MP3: A common audio format for consumer audio streaming or storage, as well as the standard of digital audio compression.

Mastering: The process of preparing and transferring an edited and mixed audio file to a data storage device; the source from which all copies will be produced (via methods such as pressing, duplication or replication). Typically, mastering involves dynamic processing, such as limiting, and tonal processing, such as equalization and filtering.

Mono: Single-channel sound playback, usually deriving from a single sound source.

Noise Floor: The level of the noise below the audio signal in decibels (dB).
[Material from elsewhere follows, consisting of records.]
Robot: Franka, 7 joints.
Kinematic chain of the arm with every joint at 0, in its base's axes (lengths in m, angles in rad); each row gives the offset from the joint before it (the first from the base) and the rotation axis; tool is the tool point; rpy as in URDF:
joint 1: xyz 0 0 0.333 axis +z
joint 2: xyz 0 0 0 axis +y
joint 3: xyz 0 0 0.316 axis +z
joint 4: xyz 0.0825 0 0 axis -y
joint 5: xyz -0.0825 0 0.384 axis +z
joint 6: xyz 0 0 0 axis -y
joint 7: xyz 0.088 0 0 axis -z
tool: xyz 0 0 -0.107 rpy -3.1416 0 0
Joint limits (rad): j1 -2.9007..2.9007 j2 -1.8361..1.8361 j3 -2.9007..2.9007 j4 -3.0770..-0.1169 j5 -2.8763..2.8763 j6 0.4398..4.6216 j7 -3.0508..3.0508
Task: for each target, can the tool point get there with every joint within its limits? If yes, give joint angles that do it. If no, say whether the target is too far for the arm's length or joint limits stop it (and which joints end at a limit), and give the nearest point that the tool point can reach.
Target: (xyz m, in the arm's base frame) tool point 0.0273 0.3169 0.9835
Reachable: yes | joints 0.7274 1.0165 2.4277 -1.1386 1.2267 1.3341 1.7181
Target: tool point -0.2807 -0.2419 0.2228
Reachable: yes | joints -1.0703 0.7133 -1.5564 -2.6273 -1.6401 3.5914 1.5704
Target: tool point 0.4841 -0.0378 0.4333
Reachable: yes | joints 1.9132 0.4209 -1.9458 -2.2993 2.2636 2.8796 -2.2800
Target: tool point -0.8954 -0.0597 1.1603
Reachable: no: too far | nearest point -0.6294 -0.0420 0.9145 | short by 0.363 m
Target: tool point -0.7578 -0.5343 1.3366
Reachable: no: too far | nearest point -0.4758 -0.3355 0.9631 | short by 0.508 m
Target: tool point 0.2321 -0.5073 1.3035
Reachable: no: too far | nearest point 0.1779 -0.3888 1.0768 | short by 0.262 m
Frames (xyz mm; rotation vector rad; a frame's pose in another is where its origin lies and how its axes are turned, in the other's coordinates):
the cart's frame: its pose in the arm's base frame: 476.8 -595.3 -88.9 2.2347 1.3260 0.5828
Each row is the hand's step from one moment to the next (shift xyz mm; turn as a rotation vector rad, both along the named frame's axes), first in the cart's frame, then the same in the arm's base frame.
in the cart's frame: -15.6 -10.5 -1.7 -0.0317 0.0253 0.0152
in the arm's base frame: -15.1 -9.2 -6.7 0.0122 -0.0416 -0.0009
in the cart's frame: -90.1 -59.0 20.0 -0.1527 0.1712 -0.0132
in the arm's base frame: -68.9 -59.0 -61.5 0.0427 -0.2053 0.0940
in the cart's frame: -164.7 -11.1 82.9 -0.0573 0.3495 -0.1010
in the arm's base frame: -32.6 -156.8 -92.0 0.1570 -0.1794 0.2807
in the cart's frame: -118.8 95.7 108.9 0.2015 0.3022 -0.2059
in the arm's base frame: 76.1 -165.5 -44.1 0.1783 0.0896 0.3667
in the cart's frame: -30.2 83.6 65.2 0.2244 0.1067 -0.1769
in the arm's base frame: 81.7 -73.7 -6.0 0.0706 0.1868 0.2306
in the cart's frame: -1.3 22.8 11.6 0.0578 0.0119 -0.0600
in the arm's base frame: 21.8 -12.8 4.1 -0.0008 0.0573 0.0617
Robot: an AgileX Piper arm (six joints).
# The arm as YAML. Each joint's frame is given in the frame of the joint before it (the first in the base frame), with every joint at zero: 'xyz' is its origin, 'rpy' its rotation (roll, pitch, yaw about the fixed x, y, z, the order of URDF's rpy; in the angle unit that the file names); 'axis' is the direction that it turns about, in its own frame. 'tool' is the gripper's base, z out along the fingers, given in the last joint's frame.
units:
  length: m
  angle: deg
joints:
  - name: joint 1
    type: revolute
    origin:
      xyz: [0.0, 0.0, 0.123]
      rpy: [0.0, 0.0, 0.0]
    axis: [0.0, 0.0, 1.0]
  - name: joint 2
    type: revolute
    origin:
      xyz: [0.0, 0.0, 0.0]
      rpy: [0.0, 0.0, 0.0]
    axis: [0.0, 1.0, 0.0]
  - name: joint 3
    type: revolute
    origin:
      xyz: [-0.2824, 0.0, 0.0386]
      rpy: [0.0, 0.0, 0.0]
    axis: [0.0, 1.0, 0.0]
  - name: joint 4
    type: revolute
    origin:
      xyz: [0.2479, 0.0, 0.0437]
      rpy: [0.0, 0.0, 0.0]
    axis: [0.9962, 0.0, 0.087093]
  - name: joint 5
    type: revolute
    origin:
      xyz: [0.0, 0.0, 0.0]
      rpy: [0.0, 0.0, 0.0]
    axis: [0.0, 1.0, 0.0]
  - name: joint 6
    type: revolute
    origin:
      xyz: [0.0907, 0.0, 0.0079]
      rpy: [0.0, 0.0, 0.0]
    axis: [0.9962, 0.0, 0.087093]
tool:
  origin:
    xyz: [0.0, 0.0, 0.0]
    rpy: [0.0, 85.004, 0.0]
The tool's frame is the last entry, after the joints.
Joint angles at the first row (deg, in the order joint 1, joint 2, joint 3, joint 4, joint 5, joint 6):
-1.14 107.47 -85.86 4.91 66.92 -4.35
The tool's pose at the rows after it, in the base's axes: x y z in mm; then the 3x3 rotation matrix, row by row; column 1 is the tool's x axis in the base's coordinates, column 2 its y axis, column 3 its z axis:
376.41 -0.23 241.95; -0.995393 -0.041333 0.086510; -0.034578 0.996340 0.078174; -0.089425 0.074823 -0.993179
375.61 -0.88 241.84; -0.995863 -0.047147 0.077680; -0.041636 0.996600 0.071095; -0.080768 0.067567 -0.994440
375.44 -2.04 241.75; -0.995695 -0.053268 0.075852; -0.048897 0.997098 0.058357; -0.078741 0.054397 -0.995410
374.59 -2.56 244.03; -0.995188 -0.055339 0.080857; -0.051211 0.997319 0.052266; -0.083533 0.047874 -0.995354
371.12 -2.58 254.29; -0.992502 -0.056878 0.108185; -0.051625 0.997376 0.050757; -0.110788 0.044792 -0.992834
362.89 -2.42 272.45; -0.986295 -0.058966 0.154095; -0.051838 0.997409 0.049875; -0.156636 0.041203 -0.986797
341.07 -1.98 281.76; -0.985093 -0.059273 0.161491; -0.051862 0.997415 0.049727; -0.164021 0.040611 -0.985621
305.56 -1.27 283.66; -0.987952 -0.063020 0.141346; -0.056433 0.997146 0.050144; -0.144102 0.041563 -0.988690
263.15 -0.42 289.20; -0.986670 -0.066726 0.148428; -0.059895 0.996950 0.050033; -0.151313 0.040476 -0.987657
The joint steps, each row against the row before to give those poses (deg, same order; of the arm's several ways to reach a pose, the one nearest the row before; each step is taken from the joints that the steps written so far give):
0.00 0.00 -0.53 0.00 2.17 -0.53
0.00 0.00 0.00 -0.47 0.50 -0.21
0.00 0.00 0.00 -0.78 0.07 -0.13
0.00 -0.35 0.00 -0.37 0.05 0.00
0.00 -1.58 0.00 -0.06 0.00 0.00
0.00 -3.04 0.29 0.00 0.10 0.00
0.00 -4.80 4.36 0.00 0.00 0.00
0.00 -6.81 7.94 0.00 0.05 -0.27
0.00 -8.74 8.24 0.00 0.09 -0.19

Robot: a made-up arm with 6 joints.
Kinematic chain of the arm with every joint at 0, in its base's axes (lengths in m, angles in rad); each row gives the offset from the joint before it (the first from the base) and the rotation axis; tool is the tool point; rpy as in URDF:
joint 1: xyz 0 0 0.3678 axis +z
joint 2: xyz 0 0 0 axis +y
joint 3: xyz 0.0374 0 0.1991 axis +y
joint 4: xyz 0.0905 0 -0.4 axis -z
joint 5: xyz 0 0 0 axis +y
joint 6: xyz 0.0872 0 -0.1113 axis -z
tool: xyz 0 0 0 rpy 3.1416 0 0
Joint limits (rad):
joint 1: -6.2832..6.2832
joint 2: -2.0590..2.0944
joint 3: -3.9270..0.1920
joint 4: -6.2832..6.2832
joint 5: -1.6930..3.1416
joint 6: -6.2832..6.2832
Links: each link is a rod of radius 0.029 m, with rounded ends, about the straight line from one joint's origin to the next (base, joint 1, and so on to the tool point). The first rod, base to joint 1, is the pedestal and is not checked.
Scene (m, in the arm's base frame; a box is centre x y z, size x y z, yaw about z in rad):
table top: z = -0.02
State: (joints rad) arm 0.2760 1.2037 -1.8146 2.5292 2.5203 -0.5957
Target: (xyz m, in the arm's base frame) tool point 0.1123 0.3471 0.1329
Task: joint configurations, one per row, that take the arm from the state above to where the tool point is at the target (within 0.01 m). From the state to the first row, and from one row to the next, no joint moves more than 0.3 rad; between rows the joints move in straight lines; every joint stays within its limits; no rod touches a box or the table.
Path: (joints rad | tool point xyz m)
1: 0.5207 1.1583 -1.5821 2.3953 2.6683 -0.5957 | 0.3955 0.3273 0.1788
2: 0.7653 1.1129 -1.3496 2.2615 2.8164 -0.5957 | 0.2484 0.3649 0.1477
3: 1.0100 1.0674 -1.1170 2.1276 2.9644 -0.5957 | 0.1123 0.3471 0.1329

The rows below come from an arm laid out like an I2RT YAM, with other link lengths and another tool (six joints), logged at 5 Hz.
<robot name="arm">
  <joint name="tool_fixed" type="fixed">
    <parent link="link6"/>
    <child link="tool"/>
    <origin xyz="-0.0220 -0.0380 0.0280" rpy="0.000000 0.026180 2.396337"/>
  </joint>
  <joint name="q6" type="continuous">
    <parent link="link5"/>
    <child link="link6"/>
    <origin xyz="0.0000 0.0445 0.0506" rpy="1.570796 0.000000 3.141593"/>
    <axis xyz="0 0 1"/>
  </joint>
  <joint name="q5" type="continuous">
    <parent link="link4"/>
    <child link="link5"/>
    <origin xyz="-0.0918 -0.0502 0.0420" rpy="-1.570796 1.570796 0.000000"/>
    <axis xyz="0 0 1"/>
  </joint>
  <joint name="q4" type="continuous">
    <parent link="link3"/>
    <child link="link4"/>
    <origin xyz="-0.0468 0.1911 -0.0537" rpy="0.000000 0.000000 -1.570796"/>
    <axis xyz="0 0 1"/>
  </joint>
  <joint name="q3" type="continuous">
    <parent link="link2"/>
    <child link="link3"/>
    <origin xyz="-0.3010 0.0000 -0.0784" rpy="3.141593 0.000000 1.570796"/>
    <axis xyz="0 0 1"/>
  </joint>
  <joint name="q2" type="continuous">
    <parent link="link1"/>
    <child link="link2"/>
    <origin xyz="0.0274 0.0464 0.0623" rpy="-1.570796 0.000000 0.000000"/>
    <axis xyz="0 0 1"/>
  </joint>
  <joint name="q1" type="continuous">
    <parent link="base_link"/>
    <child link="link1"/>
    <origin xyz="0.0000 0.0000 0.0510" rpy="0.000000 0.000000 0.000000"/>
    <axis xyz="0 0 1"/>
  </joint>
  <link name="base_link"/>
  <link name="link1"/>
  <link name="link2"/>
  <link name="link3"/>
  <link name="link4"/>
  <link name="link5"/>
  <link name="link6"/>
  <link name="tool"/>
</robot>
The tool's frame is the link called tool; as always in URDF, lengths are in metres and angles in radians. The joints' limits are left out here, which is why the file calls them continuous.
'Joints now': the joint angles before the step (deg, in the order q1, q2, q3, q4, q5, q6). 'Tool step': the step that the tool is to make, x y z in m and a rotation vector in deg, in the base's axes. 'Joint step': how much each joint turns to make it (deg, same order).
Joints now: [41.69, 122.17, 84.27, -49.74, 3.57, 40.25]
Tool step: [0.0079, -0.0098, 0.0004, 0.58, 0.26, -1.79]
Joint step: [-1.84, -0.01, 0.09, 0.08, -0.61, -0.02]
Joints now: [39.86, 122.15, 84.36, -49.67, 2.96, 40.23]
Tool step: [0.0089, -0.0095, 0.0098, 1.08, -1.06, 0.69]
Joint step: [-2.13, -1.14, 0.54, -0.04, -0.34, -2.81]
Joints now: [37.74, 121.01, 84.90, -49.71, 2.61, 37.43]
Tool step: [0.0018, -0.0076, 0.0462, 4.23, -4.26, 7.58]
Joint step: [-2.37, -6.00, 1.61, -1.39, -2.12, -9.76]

Generally considered to be the audible level of background noise in a recording, where no narration is taking place. See “Room Tone” also.

Noise Reduction (NR): A signal processing function used to reduce the amount of background noise, as well as, to lower the noise floor.

Normalize: The process of increasing all digital samples linearly, by the same amount, in order for the largest original sample to reach a given level, based on a peak or RMs value.

Peak: The maximum instantaneous level of a signal.

Phasing: A phenomenon that occurs when two similar audio signals engage one another in an interfering fashion, causing an undesirable ‘sweeping’ effect. This is most commonly heard when summing a stereo audio file into mono.

Production Master: The final, retail-ready audiobook. At this point, the audio has gone through the editing/quality control pass (QC pass) stage, and has been mastered (processed).

Q: An equalizer control that determines how wide or narrow the bandwidth of a selected frequency range will be.

Raw Audio: Unprocessed recorded audio, and the first state of your audio files before the editing/quality control pass (QC pass).

Root Mean Square (RMS): A conventional way to measure the effective average value of an audio signal as well as the perceived dynamic range values of that signal.

Room Tone: The background noise in a room. For audiobook purposes, room tone should be the resting sound in your studio, and as close to silence as possible.

Signal: A generic name used for audio recording purposes that refers to one of the many forms of sound in the audio chain.

Stereo Interleaved: See “Interleaved Stereo”

Threshold: The level at which a dynamics processor will activate, that is, begin to change gain.

VBR (Variable Bit Rate): An encoding option for audio files which tries to minimize file size by encoding to a sliding quality scale instead of a fixed bitrate. ACX does not accept VBR files.

WAV: The most common uncompressed audio format. You should record, edit, and master your audio as WAV files until you are ready to convert to MP3.